> WORK REQUIRED: Print all the entries verbatim.

[Saved data entries]
....

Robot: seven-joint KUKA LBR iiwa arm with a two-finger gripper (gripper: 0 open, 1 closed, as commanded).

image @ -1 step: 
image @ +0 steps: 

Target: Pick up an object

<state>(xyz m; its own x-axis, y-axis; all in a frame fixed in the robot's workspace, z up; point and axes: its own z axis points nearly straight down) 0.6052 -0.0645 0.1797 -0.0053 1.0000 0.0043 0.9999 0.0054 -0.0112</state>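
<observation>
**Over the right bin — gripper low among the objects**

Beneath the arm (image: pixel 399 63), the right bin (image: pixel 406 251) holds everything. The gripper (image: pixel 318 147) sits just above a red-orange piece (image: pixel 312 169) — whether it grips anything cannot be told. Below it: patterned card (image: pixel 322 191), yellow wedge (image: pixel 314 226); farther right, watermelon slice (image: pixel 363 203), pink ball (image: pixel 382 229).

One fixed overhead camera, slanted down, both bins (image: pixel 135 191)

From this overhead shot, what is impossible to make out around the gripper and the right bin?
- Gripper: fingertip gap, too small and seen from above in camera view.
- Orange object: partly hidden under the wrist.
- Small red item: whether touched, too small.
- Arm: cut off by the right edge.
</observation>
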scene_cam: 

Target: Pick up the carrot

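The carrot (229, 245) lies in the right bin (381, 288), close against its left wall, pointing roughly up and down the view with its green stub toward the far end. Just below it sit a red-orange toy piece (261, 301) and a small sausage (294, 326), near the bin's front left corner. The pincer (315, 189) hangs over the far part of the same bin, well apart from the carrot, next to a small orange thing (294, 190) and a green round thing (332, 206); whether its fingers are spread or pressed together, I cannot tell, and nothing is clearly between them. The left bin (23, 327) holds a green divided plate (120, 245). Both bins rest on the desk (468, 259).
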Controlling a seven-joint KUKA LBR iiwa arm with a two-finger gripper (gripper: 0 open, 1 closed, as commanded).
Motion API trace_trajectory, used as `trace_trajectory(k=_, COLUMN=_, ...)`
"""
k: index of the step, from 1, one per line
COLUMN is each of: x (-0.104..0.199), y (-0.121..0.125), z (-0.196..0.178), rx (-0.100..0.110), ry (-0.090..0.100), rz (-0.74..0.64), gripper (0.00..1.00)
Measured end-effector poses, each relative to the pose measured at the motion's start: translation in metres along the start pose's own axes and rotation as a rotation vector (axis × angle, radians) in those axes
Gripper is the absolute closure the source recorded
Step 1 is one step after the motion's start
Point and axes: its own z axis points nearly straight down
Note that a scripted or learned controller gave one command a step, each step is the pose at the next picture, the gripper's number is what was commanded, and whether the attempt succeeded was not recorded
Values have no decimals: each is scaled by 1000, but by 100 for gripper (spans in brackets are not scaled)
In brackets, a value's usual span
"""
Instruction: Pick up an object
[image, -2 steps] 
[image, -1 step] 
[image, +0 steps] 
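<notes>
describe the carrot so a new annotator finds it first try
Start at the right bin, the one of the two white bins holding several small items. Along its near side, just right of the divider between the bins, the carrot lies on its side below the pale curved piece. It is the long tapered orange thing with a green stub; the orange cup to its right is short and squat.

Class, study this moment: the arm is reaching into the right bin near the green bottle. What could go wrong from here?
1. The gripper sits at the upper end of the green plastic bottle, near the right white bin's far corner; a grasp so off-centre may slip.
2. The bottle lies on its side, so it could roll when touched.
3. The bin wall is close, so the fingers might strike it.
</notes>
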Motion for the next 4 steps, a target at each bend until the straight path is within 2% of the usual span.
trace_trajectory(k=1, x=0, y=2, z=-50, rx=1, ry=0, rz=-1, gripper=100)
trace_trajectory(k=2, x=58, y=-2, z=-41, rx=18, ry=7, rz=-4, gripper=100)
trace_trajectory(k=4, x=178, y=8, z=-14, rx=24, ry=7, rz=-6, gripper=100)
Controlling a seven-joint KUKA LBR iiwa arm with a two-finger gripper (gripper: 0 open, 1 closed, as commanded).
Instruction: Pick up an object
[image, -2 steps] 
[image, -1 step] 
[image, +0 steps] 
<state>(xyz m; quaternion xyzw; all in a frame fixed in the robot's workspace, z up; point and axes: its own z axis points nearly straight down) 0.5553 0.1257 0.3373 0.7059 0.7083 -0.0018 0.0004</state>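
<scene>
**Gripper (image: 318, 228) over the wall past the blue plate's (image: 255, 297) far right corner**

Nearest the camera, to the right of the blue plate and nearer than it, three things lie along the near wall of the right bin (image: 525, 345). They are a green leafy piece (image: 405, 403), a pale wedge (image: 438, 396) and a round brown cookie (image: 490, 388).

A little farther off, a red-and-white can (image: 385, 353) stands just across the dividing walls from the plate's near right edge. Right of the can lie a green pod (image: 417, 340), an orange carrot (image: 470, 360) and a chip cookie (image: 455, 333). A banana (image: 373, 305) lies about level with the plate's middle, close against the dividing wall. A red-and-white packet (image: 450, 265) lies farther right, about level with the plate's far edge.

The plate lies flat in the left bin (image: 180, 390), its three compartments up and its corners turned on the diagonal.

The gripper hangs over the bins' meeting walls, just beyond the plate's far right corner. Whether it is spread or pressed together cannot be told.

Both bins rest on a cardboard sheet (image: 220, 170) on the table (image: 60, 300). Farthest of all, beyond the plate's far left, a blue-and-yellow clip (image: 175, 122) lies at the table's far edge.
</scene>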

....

> RESULT OF THE EXERCISE:
Robot: seven-joint KUKA LBR iiwa arm with a two-finger gripper (gripper: 0 open, 1 closed, as commanded).

image @ -1 step: 
image @ +0 steps: 

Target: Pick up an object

<state>(xyz m; its own x-axis, y-axis; all in a frame fixed in the robot's workspace, z up; point and axes: its own z axis points nearly straight down) 0.6052 -0.0645 0.1797 -0.0053 1.0000 0.0043 0.9999 0.0054 -0.0112</state>
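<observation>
**Over the right bin — gripper low among the objects**

Beneath the arm (image: pixel 399 63), the right bin (image: pixel 406 251) holds everything. The gripper (image: pixel 318 147) sits just above a red-orange piece (image: pixel 312 169) — whether it grips anything cannot be told. Below it: patterned card (image: pixel 322 191), yellow wedge (image: pixel 314 226); farther right, watermelon slice (image: pixel 363 203), pink ball (image: pixel 382 229).

One fixed overhead camera, slanted down, both bins (image: pixel 135 191)

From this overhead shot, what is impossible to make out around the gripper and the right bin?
- Gripper: fingertip gap, too small and seen from above in camera view.
- Orange object: partly hidden under the wrist.
- Small red item: whether touched, too small.
- Arm: cut off by the right edge.
</observation>
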scene_cam: 

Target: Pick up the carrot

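The carrot (229, 245) lies in the right bin (381, 288), close against its left wall, pointing roughly up and down the view with its green stub toward the far end. Just below it sit a red-orange toy piece (261, 301) and a small sausage (294, 326), near the bin's front left corner. The pincer (315, 189) hangs over the far part of the same bin, well apart from the carrot, next to a small orange thing (294, 190) and a green round thing (332, 206); whether its fingers are spread or pressed together, I cannot tell, and nothing is clearly between them. The left bin (23, 327) holds a green divided plate (120, 245). Both bins rest on the desk (468, 259).
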Controlling a seven-joint KUKA LBR iiwa arm with a two-finger gripper (gripper: 0 open, 1 closed, as commanded).
Motion API trace_trajectory, used as `trace_trajectory(k=_, COLUMN=_, ...)`
"""
k: index of the step, from 1, one per line
COLUMN is each of: x (-0.104..0.199), y (-0.121..0.125), z (-0.196..0.178), rx (-0.100..0.110), ry (-0.090..0.100), rz (-0.74..0.64), gripper (0.00..1.00)
Measured end-effector poses, each relative to the pose measured at the motion's start: translation in metres along the start pose's own axes and rotation as a rotation vector (axis × angle, radians) in those axes
Gripper is the absolute closure the source recorded
Step 1 is one step after the motion's start
Point and axes: its own z axis points nearly straight down
Note that a scripted or learned controller gave one command a step, each step is the pose at the next picture, the gripper's number is what was commanded, and whether the attempt succeeded was not recorded
Values have no decimals: each is scaled by 1000, but by 100 for gripper (spans in brackets are not scaled)
In brackets, a value's usual span
"""
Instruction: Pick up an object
[image, -2 steps] 
[image, -1 step] 
[image, +0 steps] 
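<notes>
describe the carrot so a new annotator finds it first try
Start at the right bin, the one of the two white bins holding several small items. Along its near side, just right of the divider between the bins, the carrot lies on its side below the pale curved piece. It is the long tapered orange thing with a green stub; the orange cup to its right is short and squat.

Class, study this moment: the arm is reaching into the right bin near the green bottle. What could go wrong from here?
1. The gripper sits at the upper end of the green plastic bottle, near the right white bin's far corner; a grasp so off-centre may slip.
2. The bottle lies on its side, so it could roll when touched.
3. The bin wall is close, so the fingers might strike it.
</notes>
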Motion for the next 4 steps, a target at each bend until the straight path is within 2% of the usual span.
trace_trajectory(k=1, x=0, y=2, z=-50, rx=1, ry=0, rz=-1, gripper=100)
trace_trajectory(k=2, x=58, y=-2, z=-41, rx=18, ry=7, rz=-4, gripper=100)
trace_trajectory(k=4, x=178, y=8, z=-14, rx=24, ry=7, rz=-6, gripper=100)
Controlling a seven-joint KUKA LBR iiwa arm with a two-finger gripper (gripper: 0 open, 1 closed, as commanded).
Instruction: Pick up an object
[image, -2 steps] 
[image, -1 step] 
[image, +0 steps] 
<state>(xyz m; quaternion xyzw; all in a frame fixed in the robot's workspace, z up; point and axes: its own z axis points nearly straight down) 0.5553 0.1257 0.3373 0.7059 0.7083 -0.0018 0.0004</state>
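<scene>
**Gripper (image: 318, 228) over the wall past the blue plate's (image: 255, 297) far right corner**

Nearest the camera, to the right of the blue plate and nearer than it, three things lie along the near wall of the right bin (image: 525, 345). They are a green leafy piece (image: 405, 403), a pale wedge (image: 438, 396) and a round brown cookie (image: 490, 388).

A little farther off, a red-and-white can (image: 385, 353) stands just across the dividing walls from the plate's near right edge. Right of the can lie a green pod (image: 417, 340), an orange carrot (image: 470, 360) and a chip cookie (image: 455, 333). A banana (image: 373, 305) lies about level with the plate's middle, close against the dividing wall. A red-and-white packet (image: 450, 265) lies farther right, about level with the plate's far edge.

The plate lies flat in the left bin (image: 180, 390), its three compartments up and its corners turned on the diagonal.

The gripper hangs over the bins' meeting walls, just beyond the plate's far right corner. Whether it is spread or pressed together cannot be told.

Both bins rest on a cardboard sheet (image: 220, 170) on the table (image: 60, 300). Farthest of all, beyond the plate's far left, a blue-and-yellow clip (image: 175, 122) lies at the table's far edge.
</scene>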

The output is complete as shown.